The debate over the debt ceiling is likely to be another flash point in the capital’s tumultuous negotiations over taxes and spending — even if lawmakers are able to pass a measure to avoid a series of deep spending cuts and sharp tax increases set to take effect at the end of the year.
President Obama has demanded that the debt limit be taken off the table as a negotiating point, but Republicans say it is an important piece of leverage needed to force spending cuts and restrain the growth of government. It was the debt-limit debate in the summer of 2011, when the nation came within days of default before a deal was struck, that led to the legislation that has helped create the year-end “fiscal cliff.”
How and whether the fiscal cliff is resolved will affect how much time the Treasury has in pushing back the date of default.

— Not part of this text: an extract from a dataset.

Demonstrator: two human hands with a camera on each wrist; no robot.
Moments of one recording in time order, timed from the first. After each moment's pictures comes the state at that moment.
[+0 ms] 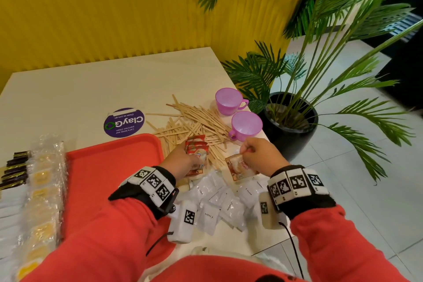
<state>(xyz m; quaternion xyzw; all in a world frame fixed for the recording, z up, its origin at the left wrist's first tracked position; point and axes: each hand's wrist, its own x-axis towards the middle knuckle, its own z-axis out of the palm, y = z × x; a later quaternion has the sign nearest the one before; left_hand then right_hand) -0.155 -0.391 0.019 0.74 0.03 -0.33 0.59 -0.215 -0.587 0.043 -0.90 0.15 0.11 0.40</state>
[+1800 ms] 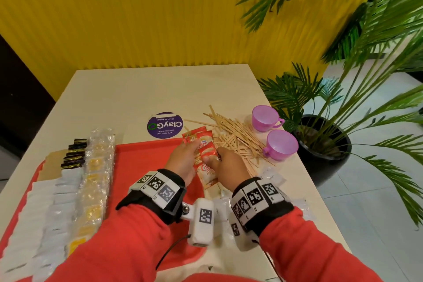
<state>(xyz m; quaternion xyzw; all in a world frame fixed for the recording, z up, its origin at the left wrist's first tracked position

If the nation goes over the fiscal cliff, two forces will work against each other. Taxes would rise and spending would be cut, requiring less U.S. borrowing and potentially delaying default. Higher unemployment and a recession would also be likely, depressing tax receipts and requiring more borrowing.
In contrast to the fiscal cliff, defaulting on the debt would cause an immediate financial earthquake, probably causing intense volatility in the markets given the special role played by U.S. government debt.

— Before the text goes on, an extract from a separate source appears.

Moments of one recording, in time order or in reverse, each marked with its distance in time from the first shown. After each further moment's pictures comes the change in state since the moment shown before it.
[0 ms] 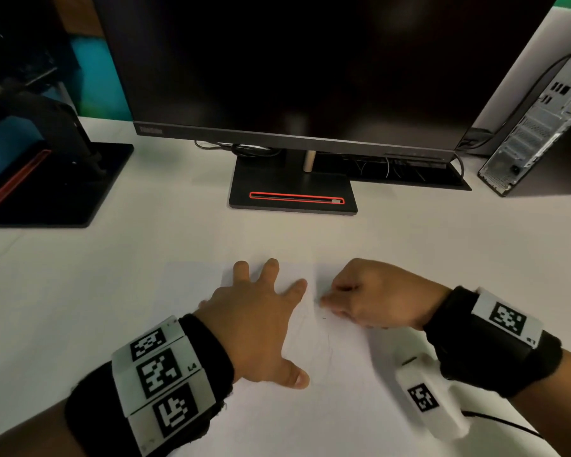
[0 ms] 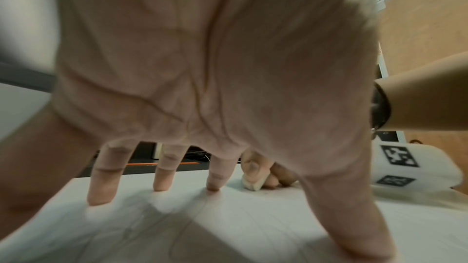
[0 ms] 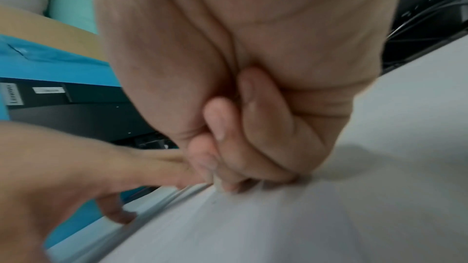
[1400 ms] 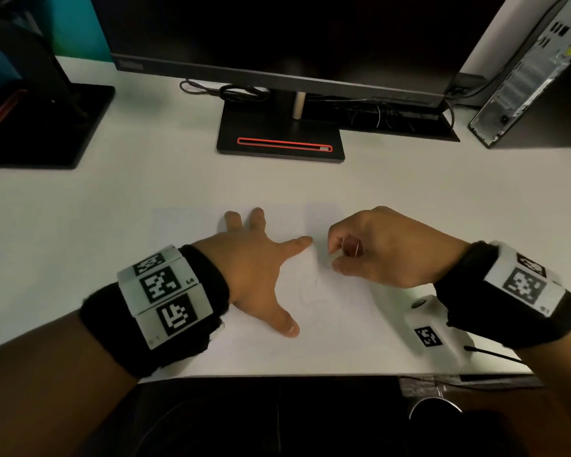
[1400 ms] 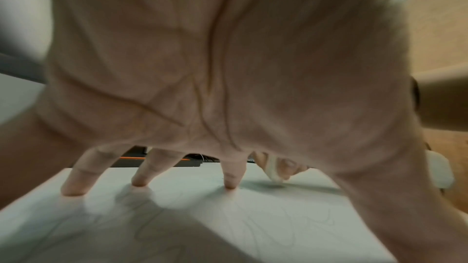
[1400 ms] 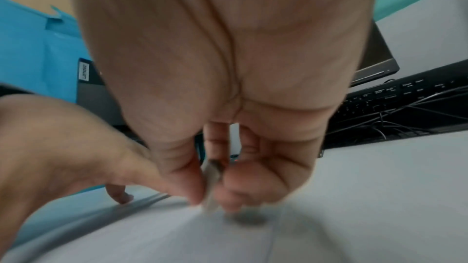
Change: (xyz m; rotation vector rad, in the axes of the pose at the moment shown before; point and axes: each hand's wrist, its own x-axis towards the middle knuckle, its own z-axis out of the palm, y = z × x) left_hand -0.010 0.018 -0.004 0.003 -0.127 -0.027; right_hand -0.046 0.013 -0.002 -0.178 0.128 -0.162
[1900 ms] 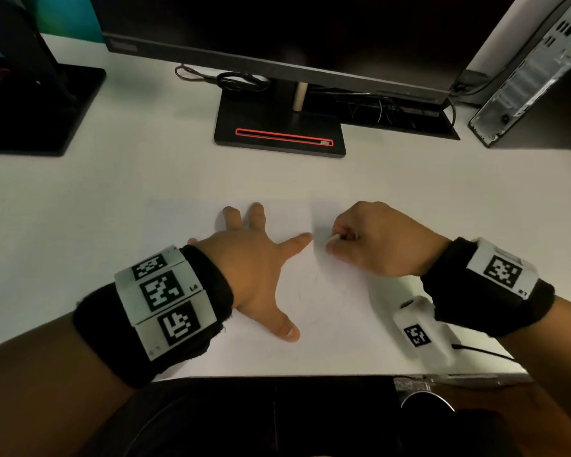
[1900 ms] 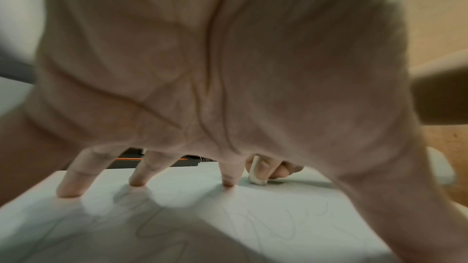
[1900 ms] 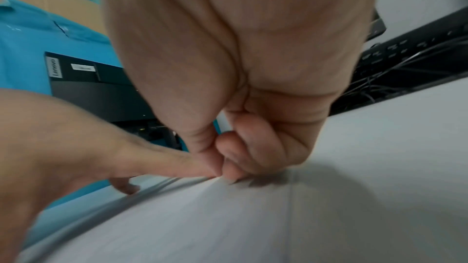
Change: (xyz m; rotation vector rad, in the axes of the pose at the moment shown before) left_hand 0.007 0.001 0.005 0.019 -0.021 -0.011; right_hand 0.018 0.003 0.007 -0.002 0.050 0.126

The federal government borrows about $100 billion a month, and Geithner’s letter to Congress said undertaking “extraordinary measures” — as the Treasury did in 2011 — could create about $200 billion of room to continue borrowing.
“However,” he wrote to lawmakers, “given the significant uncertainty that now exists with regard to unresolved tax and spending policies for 2013, it is not possible to predict the effective duration of these measures.”
As part of these efforts, the Treasury will suspend on Friday a program that helps states and localities manage their borrowing, freeing up $4 billion to $17 billion to spend elsewhere.
Then, after Monday, Treasury can tap a range of federal funds that benefit government employees — most critically, the money-market fund in which many federal employees invest as part of their thrift savings plans. These efforts could create $185 billion in borrowing space.
Federal employees would be unaffected, as long as Congress ultimately raises the debt limit by the final deadline.
Finally, the Treasury can tap a fund used to buy and sell foreign currencies known as the exchange stabilization fund, which would open up about $23 billion in headroom.